I personally use it in a Crow context for a variety of purposes. I use Crow as an internal monitoring and control interface to an automated system, and I use prometheus to bump a metric when e.g. an action is performed by a user, which then sends out an alert via slack (as human intervention is an exceptional case in our system). I also use it to determine the most used pages, the least used ones, and this tells us where to focus improvement efforts. I use it to detect requests that take too long to process, and I use it to track requests that lead to errors (if this chart starts to climb, there's probably a bad link somewhere, and then I can dig through logs to identify where). If these things sound like the kinds of things you want to be able to do with ease, then this feature is for you.
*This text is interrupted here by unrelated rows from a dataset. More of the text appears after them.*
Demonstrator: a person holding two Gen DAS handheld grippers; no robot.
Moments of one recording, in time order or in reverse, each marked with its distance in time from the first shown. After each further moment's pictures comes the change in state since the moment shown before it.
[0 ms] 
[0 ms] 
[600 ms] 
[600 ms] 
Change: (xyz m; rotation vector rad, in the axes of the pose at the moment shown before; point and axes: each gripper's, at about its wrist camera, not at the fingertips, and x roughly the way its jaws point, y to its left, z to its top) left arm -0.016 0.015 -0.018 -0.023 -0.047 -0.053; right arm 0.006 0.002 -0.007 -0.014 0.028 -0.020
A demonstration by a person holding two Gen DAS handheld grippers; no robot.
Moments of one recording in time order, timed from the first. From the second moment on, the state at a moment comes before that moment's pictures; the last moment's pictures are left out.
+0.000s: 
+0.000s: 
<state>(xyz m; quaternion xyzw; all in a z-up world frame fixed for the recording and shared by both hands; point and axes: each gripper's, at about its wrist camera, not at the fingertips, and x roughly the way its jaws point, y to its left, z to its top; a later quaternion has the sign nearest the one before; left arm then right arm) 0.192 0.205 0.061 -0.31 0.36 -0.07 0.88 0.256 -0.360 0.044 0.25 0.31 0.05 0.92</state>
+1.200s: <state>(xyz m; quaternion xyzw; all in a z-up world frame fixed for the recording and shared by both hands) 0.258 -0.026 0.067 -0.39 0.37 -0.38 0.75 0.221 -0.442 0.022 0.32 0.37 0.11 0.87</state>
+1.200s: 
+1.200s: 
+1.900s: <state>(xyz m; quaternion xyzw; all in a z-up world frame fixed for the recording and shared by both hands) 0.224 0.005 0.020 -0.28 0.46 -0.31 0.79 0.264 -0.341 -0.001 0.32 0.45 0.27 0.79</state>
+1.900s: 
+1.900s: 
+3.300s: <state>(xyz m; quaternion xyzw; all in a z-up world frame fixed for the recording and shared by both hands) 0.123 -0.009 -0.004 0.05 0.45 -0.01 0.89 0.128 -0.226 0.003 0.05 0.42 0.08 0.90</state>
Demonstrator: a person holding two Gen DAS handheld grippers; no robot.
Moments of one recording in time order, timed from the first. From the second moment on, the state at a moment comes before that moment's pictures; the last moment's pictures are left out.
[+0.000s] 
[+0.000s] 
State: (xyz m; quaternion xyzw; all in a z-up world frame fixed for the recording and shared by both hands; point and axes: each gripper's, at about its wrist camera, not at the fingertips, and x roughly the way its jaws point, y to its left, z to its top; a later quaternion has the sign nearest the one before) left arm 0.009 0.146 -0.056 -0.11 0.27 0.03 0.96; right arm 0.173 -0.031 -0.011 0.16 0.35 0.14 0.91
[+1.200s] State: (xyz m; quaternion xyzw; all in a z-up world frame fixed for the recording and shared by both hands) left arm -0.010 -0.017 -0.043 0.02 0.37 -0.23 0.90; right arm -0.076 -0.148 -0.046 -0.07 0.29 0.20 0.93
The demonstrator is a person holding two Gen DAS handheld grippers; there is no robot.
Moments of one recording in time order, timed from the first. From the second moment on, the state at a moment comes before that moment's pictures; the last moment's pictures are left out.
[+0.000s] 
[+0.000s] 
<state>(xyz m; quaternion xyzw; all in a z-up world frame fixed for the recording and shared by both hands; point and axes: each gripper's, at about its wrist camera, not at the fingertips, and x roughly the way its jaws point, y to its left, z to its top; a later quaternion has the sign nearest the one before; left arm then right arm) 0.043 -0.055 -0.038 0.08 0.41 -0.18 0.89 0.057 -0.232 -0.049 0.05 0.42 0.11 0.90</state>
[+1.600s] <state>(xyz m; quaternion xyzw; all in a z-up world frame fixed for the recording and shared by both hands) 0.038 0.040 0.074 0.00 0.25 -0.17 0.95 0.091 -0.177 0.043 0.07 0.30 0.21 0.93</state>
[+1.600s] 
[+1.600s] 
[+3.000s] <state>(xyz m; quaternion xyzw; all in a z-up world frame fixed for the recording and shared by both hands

A typical use case might be deploying Crow on a server and pointing prometheus to it manually, but an increasingly common approach would be to containerise the Crow application, launch it on a platform such as kubernetes, and add annotations to the service definition to have prometheus automatically discover instances. Metrics are stored in a time series so would persist beyond a single instance of Crow.
Non-native Approach
At the moment, my approach is as follows. Say I have a Crow app that I want to add metrics to, E.g. A number of requests per URI, or the typical processing time per request to each URI, or the number of requests with a given header (such as a user ID).
I use prometheus-cpp and, in my main() function, I set up a bunch of counters and gauges that correspond to those metrics, then register those to a registry and expose the registry to a certain address/port (a different port to the one that I bind the Crow app to).
In my Crow code, where an event of interest is handled, typically in the body of a route callback or a websocket hander, I update the corresponding metric(s). The processing cost is typically just a float addition (because prometheus-cpp assumes all metrics are doubles). The prometheus-cpp library then reads and serves the current values when requested.
This approach works okay, but it isn't ideal:
- While prometheus-cpp is a beautiful library that is very easy to use, it is designed for more general applications. It uses civetweb/GoogleTest, whereas serving metrics through Crow would make more sense for a project that is already using it.
- The range of metrics that can be used with Crow non-natively is limited (without significant work) because the updating is performed in user-facing code, and doesn't have access to the guts of Crow.
Ideas
Here are the ideas that I currently have:
- Serving metrics should of course be optional. Middleware seems like a good choice.
- Metrics should be served on a separate port of choice.
- There should be a set of default metrics, such as total requests and average latency of the main app and of the prometheus exporter itself, and number of worker crashes.
- A nice optional addition might be requests by route, but this isn't suitable for every application. The size of the response you send back to prometheus scales with the number of routes, so an application with 5 routes being scraped every 5 seconds will be fine. An application with 500 routes might experience performance problems.
@jake-arkinstall Can you write your library to be easily ported to crow. We’d really love something this good. And I believe this should be in the framework by default.